• What you have to do
Please repeat exactly the lines below from the one containing "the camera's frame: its" down to the one containing "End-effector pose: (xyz", both included, and nothing else.

• Extracted records
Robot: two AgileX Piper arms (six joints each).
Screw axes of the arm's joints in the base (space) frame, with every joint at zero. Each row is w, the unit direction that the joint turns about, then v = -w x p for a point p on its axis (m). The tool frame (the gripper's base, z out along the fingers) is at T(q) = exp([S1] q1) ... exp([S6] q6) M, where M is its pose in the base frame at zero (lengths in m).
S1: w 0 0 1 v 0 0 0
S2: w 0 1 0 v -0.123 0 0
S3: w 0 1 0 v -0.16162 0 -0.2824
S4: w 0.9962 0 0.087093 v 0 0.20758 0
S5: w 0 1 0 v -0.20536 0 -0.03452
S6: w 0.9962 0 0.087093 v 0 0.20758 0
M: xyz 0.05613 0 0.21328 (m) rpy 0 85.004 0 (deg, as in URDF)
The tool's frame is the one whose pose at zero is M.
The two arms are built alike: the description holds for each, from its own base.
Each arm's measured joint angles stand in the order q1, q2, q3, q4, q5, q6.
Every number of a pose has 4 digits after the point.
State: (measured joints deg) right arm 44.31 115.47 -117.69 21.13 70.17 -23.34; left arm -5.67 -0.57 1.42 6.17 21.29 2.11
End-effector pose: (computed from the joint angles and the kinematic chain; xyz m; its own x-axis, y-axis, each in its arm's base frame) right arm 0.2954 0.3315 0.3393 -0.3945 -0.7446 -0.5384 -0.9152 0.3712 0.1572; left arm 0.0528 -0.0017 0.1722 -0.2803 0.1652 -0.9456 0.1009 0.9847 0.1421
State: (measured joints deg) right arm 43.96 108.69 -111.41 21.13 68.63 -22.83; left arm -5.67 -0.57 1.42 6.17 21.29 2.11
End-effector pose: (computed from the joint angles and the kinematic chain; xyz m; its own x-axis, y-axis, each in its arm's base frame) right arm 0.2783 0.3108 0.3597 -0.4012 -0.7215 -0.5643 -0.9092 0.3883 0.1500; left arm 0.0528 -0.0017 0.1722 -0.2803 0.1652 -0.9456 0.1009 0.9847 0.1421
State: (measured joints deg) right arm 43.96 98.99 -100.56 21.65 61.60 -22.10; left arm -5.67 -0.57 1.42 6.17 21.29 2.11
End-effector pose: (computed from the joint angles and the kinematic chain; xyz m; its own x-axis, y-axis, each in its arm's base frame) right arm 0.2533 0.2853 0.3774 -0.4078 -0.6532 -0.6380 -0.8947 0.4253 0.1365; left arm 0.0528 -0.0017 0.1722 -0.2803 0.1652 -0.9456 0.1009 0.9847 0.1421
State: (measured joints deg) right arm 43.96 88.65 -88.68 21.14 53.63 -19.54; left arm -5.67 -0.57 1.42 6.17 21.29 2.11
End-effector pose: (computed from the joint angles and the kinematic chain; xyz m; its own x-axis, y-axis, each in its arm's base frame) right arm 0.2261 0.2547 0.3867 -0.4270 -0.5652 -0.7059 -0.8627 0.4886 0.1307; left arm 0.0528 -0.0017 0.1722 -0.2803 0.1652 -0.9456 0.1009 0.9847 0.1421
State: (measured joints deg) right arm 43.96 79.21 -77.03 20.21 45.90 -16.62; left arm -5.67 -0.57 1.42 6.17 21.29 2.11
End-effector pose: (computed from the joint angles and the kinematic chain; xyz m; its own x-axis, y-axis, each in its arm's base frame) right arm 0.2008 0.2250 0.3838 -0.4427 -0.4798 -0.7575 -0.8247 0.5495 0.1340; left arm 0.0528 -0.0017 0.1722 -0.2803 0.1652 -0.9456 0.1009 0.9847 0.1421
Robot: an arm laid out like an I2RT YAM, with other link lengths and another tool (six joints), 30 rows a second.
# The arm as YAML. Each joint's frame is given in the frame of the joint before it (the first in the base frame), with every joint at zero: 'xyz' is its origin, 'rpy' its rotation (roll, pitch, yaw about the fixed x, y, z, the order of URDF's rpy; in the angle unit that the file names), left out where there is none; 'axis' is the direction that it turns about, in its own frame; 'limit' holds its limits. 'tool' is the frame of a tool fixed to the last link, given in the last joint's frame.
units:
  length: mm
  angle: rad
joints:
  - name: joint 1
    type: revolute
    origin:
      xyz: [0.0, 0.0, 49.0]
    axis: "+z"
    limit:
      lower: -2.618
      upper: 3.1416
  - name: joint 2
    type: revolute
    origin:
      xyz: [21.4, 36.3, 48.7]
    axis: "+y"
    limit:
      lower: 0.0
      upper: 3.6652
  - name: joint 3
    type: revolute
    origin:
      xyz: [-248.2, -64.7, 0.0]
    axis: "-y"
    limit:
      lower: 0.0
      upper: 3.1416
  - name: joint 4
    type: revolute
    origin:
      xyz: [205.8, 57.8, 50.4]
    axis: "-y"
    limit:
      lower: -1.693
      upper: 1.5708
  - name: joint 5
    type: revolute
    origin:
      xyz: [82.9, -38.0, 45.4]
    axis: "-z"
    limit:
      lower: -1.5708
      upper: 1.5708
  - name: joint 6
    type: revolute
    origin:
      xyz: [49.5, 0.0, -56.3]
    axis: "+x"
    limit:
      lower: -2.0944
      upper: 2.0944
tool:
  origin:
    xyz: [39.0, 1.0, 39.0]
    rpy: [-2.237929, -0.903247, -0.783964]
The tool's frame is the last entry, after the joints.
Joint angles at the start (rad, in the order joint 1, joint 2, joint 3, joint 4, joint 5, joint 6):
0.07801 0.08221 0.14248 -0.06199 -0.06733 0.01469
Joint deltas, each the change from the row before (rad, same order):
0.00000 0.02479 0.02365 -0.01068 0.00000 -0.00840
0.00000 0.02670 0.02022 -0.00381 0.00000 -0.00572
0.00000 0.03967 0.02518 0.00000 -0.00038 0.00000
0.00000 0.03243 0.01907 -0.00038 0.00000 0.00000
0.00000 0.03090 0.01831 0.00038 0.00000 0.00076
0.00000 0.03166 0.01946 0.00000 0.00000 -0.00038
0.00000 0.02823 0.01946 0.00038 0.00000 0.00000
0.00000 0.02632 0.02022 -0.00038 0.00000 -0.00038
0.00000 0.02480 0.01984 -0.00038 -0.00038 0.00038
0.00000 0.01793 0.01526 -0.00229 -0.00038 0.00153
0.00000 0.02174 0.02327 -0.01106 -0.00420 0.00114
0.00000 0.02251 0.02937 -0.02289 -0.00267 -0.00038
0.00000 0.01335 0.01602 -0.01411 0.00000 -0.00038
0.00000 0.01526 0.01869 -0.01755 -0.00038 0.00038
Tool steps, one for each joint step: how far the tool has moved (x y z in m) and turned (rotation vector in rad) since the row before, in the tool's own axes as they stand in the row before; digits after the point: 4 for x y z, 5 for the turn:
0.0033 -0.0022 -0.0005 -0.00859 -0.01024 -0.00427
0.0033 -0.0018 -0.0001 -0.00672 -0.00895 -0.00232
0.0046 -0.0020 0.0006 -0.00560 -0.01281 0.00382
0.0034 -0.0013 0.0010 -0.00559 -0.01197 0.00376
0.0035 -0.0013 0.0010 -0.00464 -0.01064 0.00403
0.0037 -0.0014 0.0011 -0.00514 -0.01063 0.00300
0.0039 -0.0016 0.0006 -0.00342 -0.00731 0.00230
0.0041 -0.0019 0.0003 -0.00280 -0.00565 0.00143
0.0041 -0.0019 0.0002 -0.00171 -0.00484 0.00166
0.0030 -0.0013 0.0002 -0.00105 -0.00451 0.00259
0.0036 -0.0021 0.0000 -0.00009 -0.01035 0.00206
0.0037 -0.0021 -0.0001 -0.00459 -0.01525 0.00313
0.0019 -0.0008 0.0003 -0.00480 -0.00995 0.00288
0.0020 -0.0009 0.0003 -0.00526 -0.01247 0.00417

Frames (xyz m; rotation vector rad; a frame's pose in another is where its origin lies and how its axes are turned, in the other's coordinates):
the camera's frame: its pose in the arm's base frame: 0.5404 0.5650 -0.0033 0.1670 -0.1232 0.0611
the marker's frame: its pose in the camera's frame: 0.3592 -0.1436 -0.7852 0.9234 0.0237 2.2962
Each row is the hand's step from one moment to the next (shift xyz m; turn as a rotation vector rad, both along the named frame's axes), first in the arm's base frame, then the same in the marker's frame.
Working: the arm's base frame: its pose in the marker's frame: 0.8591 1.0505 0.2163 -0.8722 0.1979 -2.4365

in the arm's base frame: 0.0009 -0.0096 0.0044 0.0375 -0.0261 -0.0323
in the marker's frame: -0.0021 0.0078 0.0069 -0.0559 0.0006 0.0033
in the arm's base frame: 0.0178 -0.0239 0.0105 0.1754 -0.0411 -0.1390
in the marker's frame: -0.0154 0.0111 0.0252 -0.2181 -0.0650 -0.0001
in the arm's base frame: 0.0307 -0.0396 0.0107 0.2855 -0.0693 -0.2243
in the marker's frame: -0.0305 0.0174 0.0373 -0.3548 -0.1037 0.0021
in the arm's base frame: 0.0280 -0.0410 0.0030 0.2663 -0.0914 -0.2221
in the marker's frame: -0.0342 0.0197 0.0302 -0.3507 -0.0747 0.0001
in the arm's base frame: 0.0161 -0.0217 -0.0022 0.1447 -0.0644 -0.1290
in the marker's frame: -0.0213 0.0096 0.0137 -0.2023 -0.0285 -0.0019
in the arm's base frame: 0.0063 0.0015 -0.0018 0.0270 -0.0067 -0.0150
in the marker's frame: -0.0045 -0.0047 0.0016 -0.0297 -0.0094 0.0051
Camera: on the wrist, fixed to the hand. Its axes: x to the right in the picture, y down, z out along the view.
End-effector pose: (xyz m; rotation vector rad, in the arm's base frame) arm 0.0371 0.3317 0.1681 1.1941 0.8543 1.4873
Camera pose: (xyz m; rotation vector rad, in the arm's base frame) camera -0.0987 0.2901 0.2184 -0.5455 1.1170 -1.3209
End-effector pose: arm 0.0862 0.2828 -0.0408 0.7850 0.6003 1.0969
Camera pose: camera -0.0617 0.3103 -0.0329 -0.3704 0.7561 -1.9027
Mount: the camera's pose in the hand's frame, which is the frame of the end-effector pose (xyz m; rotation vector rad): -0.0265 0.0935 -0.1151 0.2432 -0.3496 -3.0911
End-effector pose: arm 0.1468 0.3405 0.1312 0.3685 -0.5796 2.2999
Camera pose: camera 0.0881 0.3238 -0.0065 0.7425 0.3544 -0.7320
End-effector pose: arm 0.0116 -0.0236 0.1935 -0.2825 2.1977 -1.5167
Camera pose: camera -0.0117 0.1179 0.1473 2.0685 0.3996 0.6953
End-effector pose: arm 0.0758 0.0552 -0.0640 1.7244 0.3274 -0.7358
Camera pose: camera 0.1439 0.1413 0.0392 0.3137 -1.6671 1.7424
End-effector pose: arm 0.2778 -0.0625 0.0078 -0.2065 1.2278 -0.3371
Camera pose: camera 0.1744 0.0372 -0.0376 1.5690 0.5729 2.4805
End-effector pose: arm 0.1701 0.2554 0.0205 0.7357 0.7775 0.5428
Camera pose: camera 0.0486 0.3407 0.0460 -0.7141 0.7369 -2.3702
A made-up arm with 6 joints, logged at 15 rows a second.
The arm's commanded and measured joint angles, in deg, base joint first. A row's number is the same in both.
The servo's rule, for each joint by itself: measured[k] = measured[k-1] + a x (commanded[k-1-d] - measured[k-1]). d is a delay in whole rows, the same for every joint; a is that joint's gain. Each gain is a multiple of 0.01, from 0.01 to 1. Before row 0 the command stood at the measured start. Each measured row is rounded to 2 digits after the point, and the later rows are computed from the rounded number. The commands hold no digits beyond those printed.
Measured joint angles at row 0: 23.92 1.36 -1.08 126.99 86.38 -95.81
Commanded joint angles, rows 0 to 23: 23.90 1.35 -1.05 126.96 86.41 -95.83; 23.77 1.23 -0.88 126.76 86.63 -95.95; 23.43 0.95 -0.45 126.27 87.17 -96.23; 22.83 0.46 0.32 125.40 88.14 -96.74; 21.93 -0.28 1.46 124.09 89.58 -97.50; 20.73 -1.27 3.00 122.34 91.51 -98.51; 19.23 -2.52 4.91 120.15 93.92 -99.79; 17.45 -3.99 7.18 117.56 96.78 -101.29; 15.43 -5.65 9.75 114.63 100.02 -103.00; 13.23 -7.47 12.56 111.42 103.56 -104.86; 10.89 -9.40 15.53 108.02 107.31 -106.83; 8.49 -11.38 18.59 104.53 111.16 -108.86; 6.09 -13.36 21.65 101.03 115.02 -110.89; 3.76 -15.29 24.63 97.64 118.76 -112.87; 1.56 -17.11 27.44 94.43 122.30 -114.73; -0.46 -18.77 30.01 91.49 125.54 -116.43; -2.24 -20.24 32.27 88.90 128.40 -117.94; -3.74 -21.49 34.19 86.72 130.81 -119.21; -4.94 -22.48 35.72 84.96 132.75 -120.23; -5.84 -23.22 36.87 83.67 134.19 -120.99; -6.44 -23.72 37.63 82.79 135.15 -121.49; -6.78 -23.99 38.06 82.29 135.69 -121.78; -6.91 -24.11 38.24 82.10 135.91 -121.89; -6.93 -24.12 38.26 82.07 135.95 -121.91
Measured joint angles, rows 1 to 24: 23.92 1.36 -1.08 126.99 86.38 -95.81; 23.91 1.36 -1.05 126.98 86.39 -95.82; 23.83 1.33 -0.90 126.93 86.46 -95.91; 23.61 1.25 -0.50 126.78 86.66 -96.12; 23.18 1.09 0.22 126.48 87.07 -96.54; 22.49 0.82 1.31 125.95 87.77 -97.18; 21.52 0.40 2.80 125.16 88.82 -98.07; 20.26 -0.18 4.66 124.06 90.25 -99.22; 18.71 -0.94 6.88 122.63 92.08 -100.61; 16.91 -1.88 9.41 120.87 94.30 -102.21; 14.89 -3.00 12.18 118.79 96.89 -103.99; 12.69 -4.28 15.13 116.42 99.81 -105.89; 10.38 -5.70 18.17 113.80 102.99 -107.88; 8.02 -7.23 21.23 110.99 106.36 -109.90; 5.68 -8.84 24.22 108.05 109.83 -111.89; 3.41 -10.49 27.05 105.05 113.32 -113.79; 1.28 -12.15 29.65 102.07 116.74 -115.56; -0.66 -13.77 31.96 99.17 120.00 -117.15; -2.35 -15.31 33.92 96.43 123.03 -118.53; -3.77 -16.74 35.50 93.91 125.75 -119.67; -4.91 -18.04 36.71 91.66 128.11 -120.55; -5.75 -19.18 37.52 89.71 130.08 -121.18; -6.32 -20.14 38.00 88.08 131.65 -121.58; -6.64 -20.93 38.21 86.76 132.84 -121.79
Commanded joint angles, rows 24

• Result for this exercise
the camera's frame: its pose in the arm's base frame: 0.5404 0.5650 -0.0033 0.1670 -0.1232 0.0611
the marker's frame: its pose in the camera's frame: 0.3592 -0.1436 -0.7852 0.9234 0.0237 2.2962
Each row is the hand's step from one moment to the next (shift xyz m; turn as a rotation vector rad, both along the named frame's axes), first in the arm's base frame, then the same in the marker's frame.
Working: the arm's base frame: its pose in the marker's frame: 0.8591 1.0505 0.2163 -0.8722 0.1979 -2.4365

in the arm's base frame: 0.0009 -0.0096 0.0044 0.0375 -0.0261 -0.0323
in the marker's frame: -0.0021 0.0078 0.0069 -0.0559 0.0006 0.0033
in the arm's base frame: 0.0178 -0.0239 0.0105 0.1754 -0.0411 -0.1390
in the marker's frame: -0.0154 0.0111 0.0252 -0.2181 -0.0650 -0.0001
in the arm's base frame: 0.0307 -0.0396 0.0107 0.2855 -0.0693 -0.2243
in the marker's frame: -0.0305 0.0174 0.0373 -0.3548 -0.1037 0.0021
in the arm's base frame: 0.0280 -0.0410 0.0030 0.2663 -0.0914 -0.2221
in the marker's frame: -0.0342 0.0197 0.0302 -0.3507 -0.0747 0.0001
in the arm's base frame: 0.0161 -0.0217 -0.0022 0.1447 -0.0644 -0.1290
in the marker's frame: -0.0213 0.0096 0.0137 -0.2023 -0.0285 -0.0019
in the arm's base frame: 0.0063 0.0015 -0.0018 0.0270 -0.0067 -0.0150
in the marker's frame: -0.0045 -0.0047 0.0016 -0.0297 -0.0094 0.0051
Camera: on the wrist, fixed to the hand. Its axes: x to the right in the picture, y down, z out along the view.
End-effector pose: (xyz m; rotation vector rad, in the arm's base frame) arm 0.0371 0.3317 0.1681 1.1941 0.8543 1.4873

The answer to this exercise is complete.